• **Work item**
The answer should match the entries that follow exactly, except that no image appears in it.
────────────────
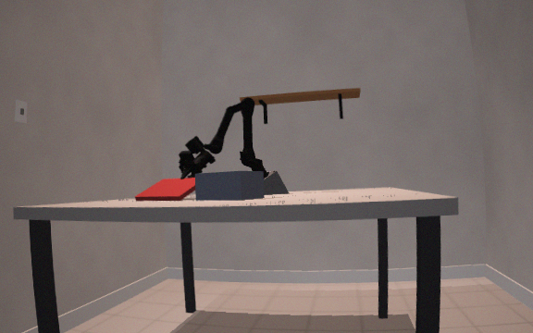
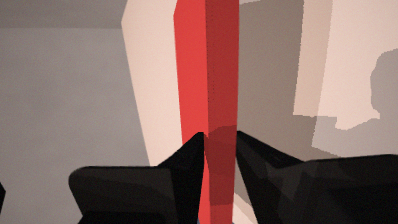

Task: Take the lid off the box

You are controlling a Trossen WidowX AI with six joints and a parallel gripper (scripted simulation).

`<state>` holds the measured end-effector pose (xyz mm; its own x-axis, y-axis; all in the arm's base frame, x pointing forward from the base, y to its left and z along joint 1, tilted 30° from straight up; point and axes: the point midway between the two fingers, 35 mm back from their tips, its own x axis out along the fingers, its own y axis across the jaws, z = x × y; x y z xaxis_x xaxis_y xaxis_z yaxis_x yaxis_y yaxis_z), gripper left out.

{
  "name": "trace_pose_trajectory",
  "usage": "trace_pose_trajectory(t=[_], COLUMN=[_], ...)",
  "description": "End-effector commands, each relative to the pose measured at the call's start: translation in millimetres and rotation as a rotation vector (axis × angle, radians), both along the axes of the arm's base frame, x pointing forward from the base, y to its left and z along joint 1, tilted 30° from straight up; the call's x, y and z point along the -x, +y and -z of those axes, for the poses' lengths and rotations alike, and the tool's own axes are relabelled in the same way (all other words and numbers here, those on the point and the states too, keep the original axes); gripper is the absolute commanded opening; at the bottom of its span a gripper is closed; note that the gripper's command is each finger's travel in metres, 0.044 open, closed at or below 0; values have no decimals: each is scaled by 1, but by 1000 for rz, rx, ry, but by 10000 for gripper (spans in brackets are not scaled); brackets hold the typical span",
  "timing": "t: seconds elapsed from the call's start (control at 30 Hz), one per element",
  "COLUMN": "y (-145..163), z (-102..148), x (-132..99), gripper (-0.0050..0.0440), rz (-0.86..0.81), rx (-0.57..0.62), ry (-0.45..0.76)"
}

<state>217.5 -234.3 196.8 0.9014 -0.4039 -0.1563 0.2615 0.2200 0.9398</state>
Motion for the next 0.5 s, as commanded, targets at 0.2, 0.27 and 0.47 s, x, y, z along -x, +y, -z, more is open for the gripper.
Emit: trace_pose_trajectory(t=[0.2, 0.27, 0.47], y=[-1, -1, -2], z=[6, 6, 9], x=[0, 0, 0], gripper=[99, 101, 103], rz=[1, 1, 1], rx=[-5, -5, -5], ry=[4, 4, 4])
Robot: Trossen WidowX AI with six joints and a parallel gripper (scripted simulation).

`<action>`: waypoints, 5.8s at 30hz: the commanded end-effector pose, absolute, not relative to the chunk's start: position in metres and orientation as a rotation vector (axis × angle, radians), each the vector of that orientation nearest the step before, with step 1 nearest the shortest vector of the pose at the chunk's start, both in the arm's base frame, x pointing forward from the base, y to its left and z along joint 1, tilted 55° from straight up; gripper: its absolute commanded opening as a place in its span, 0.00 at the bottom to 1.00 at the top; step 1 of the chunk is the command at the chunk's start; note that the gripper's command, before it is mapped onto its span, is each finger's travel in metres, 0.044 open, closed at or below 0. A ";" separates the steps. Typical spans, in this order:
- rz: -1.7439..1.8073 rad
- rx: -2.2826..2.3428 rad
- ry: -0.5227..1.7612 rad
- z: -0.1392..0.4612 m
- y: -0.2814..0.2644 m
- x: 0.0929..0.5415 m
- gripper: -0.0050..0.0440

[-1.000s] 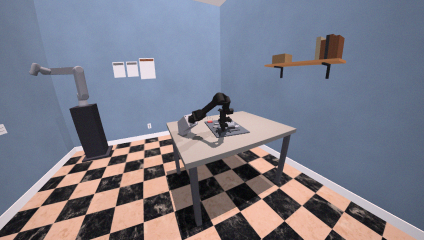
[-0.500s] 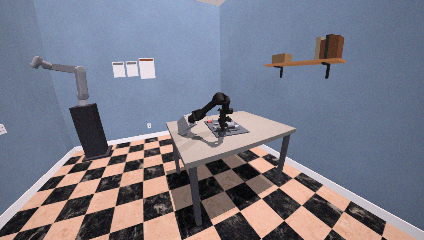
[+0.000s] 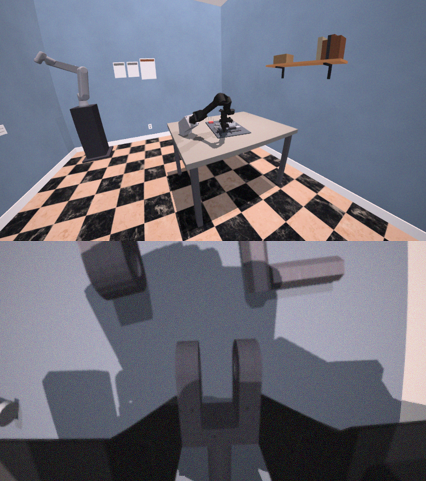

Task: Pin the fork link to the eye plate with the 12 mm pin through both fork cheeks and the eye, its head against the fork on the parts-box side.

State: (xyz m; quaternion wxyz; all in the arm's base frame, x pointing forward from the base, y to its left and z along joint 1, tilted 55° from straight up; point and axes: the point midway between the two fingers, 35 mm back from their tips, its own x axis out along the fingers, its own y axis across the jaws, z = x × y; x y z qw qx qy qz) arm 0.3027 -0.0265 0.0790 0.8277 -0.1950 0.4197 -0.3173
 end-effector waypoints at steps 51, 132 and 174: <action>-0.673 -0.398 0.870 0.102 -0.005 0.293 0.00; -0.588 -0.558 0.928 0.108 0.024 0.341 0.00; -0.588 -0.558 0.929 0.108 0.024 0.341 0.00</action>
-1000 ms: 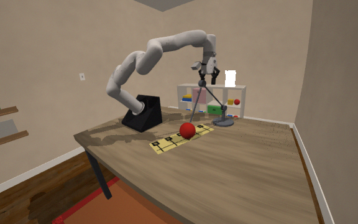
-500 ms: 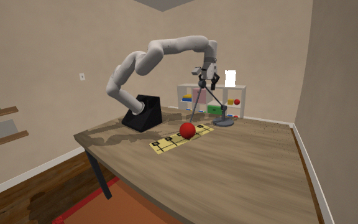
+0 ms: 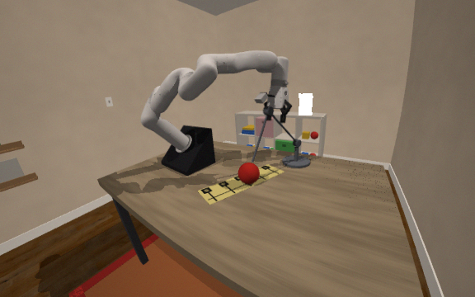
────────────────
• **Response area**
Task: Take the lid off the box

You are controlling a Trossen WidowX AI with six joints and a parallel gripper (scripted simulation).

`<state>` holds the measured end-effector pose (xyz mm; its own x-axis, y-axis; all in the arm's base frame, x pointing forward from the base, y to its left and z along joint 1, tilted 30° from straight up; point and axes: the point midway between the two fingers, 35 mm back from their tips, its own x axis out along the fingers, its own y axis across the jaws, z = x × y; x y z xaxis_x xaxis_y xaxis_z yaxis_x yaxis_y yaxis_z), gripper left out.

{
  "name": "trace_pose_trajectory",
  "usage": "trace_pose_trajectory(t=[_], COLUMN=[_], ...)",
  "description": "End-effector commands, each relative to the pose measured at the call's start: translation in millimetres and rotation as a rotation vector (axis × angle, radians), both along the axes of the arm's base frame, x pointing forward from the base, y to its left and z along joint 1, tilted 30° from straight up; the call's x, y and z point along the -x, +y and -z of those axes, for the poses' lengths and rotations alike, and the tool's own axes are relabelled in the same way (all other words and numbers here, those on the point and the states too, keep the original axes); gripper is the absolute commanded opening; at the bottom of its span a gripper is closed; note that the gripper's command is each finger's travel in metres, 0.044 open, closed at or below 0; values have no decimals: each is scaled by 1, but by 1000 for rz, rx, ry, but by 10000 for gripper (spans in brackets are not scaled); brackets hold the typical span",
  "timing": "t: seconds elapsed from the call's start (control at 30 Hz), one per element",
  "COLUMN": "y (-145..163), z (-102..148), x (-132..99), gripper (-0.0050..0.0440), rz (-0.86..0.81), rx (-0.57..0.62), ry (-0.45..0.76)"
}

<state>217.5 -234.3 196.8 0.9014 -0.4039 -0.1563 0.2615 0.2200 0.9398</state>
Motion for the next 0.5 s, as commanded, targets at 0.2, 0.27 and 0.47 s, x, y, z along -x, +y, -z, more is open for the gripper.
Emit: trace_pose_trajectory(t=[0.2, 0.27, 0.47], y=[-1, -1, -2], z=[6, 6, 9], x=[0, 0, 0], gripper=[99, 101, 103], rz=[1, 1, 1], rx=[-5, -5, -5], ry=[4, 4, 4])
Robot: Trossen WidowX AI with six joints and a parallel gripper (scripted simulation).

`<action>`: waypoints, 5.8s at 30hz: the commanded end-effector pose, absolute, not relative to the chunk's start: position in metres and orientation as a rotation vector (axis × angle, radians), each the vector of that orientation nearest the step before, with step 1 nearest the shortest vector of the pose at the chunk's start, both in the arm's base frame, x pointing forward from the base, y to its left and z along joint 1, tilted 55° from straight up; gripper: its absolute commanded opening as a place in its span, 0.00 at the bottom to 1.00 at the top; step 1 of the chunk is the command at the chunk's start; note that the gripper's command, before it is mapped onto its span, is each finger's travel in metres, 0.044 open, closed at or below 0. A ";" separates the steps. Typical spans, in this order:
- rz: -1.7439..1.8073 rad
- rx: -2.2826..2.3428 rad
- ry: -0.5227..1.7612 rad
- z: -0.1392..0.4612 m
- y: -0.2814..0.2644 m
- x: 0.0929..0.5415 m
- gripper: -0.0050..0.0440

[-1.000s] 
[-0.500s] 
[+0.000s] 

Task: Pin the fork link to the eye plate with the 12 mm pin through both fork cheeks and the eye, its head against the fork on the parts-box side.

State: (xyz m; quaternion wxyz; all in the arm's base frame, x pointing forward from the base, y to its left and z along joint 1, tilted 55° from straight up; point and axes: the point midway between the two fingers, 35 mm back from their tips, its own x axis out along the fingers, its own y axis across the jaws, z = x × y; x y z qw qx qy qz) arm 0.3027 -0.0265 0.0790 0.8277 -0.1950 0.4197 -0.3173
 end-effector waypoints at steps 51, 132 and 174: <action>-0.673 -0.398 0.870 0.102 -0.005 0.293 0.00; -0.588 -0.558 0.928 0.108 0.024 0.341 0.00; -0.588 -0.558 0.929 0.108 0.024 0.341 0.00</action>
-1000 ms: 
-500 ms: 
+0 ms: 

This exercise requires nothing more.